Imagine a situation of a complaint of marital rape by a wife. A woman can easily threaten her husband when faced with the prospect of taking care of her in laws and she can blackmail her husband quite easily with such a law operating. It is gross mistake if one considers that all men ought to be bad and all women are poor things victims of domestic violence. It is both ways. Good men and bad women and vice versa always exist. Law shall always be equitable and gender neutral.
Sandilya ..... agree. In most of the what is called the developed world - the progress of law and evolution/modernization of society has a symbiotic relationship - society moves ahead; pushes the law - law moves lightly ahead; pushes society.
We unfortunately, don't have that - in some cases we have our society way behind and law way ahead; some cases society way ahead and law way behind. When the implementation of Law is as bad as it for us, every imaginable weirdity will happen too. Those who have no compuctions to manipulate, twist and turn it, will take advantage.
Net-net I believe we suffer from too many laws (many inconsistencies, many ill thought thru) and too poor an implementation. Not really understand the details and nuances, the rush with which Ordinance was pushed, would suggest a great chance of poor law making.

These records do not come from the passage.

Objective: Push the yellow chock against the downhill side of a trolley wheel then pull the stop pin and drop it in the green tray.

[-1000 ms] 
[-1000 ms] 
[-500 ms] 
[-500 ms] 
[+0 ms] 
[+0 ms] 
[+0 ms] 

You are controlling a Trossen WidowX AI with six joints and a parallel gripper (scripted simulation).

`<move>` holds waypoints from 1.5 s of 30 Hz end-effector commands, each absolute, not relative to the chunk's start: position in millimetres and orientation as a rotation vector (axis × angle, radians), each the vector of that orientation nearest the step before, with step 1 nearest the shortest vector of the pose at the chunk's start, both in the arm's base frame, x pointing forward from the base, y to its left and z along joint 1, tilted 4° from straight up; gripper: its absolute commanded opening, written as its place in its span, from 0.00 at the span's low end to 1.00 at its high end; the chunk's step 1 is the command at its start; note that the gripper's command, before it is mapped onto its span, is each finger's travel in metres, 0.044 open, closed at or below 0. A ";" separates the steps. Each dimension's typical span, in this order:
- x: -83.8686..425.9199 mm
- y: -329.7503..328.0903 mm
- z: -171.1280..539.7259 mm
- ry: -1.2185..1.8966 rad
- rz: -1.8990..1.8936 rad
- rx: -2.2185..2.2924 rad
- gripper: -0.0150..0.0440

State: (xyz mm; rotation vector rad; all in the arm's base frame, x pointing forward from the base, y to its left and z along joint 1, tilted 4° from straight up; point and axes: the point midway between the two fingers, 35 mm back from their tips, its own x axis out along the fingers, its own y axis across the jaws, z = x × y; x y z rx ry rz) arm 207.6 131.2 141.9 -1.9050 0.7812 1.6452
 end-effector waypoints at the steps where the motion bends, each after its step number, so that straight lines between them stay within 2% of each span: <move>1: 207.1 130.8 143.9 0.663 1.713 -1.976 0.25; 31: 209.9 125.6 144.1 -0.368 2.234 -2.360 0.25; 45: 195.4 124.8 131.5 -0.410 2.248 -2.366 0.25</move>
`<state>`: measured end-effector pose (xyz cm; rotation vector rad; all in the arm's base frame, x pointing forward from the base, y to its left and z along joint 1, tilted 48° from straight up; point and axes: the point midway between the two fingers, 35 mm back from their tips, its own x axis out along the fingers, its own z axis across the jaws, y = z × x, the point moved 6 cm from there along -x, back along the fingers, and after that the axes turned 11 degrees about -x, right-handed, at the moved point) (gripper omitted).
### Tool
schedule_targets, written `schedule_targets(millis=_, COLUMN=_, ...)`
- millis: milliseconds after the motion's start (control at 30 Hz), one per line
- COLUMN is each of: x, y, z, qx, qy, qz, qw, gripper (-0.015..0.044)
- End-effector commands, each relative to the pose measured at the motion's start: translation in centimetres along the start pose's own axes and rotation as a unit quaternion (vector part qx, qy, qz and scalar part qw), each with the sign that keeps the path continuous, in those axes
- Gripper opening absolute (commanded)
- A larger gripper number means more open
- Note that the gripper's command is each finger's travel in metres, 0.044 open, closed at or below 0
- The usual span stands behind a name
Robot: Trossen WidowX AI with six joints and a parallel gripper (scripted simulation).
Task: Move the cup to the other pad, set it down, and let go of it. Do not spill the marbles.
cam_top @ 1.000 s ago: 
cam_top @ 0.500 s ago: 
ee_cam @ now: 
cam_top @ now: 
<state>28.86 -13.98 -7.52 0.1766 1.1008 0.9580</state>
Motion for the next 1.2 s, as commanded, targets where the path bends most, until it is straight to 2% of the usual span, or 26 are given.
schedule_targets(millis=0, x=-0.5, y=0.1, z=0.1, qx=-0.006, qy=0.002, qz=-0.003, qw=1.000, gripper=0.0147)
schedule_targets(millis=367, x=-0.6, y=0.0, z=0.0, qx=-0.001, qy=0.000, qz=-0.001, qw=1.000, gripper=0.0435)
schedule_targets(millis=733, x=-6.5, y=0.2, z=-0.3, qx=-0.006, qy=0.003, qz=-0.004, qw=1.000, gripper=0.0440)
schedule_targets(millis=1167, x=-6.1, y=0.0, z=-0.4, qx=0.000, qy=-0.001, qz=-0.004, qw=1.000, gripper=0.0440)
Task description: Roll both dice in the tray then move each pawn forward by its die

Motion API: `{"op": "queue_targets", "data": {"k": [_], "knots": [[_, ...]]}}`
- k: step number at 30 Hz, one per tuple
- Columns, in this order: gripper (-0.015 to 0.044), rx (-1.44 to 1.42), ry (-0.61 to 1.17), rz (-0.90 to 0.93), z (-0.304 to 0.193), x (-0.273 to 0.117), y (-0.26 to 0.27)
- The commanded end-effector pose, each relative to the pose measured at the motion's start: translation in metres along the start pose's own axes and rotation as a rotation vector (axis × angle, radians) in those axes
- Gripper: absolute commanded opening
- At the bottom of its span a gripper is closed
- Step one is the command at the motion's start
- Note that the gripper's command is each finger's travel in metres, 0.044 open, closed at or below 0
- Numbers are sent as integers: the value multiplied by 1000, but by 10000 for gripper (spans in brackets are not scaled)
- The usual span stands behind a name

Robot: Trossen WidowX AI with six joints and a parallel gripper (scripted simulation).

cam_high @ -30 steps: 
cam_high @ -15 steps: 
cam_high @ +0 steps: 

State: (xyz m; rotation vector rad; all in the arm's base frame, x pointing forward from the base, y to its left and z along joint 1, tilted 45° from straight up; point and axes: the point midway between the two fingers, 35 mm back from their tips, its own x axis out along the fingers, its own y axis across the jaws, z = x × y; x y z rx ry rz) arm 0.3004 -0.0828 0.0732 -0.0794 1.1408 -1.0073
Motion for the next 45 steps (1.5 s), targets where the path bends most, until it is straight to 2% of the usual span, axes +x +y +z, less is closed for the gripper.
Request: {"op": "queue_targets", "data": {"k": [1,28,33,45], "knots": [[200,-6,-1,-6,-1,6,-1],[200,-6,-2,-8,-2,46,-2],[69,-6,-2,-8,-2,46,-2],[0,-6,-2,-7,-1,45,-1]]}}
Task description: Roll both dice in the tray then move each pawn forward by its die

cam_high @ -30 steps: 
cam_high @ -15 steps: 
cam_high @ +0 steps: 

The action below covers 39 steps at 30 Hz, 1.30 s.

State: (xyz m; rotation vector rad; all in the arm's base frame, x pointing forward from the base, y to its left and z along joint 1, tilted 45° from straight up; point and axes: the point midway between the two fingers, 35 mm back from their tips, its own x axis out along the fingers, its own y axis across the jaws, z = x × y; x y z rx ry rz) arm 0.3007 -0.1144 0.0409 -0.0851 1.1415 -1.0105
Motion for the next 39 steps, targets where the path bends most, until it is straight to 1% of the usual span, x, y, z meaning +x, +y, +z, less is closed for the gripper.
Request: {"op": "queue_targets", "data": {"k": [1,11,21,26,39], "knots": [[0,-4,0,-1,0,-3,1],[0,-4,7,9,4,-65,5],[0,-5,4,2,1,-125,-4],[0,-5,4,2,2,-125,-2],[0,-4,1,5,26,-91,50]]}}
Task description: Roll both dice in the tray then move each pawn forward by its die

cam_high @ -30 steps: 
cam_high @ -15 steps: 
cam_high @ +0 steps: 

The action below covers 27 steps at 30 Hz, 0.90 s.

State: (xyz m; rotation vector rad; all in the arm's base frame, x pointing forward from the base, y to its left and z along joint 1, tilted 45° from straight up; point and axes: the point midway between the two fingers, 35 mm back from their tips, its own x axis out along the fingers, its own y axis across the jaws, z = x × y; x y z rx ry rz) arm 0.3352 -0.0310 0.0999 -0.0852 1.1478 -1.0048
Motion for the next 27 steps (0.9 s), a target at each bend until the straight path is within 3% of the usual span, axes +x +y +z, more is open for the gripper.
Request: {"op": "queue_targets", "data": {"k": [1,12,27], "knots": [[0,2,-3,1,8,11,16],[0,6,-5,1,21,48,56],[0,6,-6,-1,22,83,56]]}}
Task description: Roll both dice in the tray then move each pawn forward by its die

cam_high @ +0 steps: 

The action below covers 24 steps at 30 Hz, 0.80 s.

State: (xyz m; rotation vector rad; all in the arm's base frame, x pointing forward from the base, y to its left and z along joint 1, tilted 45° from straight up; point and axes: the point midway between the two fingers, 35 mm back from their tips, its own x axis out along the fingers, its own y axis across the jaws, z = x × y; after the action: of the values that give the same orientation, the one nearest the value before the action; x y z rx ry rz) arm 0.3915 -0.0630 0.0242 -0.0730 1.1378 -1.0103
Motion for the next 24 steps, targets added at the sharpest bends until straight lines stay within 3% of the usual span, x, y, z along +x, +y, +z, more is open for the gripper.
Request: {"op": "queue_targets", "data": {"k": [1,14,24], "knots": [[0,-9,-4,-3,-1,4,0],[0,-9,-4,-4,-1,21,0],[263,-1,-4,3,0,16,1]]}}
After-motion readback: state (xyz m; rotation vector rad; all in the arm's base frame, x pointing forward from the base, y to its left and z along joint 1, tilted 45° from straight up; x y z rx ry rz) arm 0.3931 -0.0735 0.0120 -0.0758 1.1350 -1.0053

Thank you Arun. I am only surprised about Justice Verma who in his report has included marital rape under the broad brush of rape. I begin to wonder about this judge's vaunted claim to judicial wisdom. Marital rape as covered in the IPC under domestic violence is said to be enough.
Though I do not like many things the UPA govt does, I must say it deserves credit for being careful enough not to include marital rape in the ordinance. It is another matter that the anchors of all TV channels tried their best to project this as a gross failure on the part of govt. What an immature bunch of journalists we have who so crudely pitch in sales promotion of their channels by emoting the public.
With such a law in force, no family can live in peace and for that matter half the population will be going to courts and police stations and imagine the resultant clogging and paralysis of systems.
Actually all that we need is to develop and strengthen the forensic investigative systems, systematic surveillance, installation of video cameras at important points and training of police force more than mere enactment of law.Once conviction is secured , a quick and tough punishment should follow - not like Afzal Guru case- for a lasting effect on potential wrong doers. Amendments to law can be to that effect.
As such we have plethora of laws and rules that have left our administration to go into sclerosis. More rules and laws can only confuse and contradict to further derange the system than do any good. It is so moronic to think that a piece of legislation will automatically correct and deter potential rapists.
This excessive coverage of rape related issue is at the best seasonal flavour after the fatigued issue of corruption and Lok Pal. Some how I am getting convinced that we, the Indians, really lack scientific temperament and problem solving skills and try to overcome the problem through short cuts than lasting solutions like doing yagnas for rains than develop system for ensuring perennial water supply.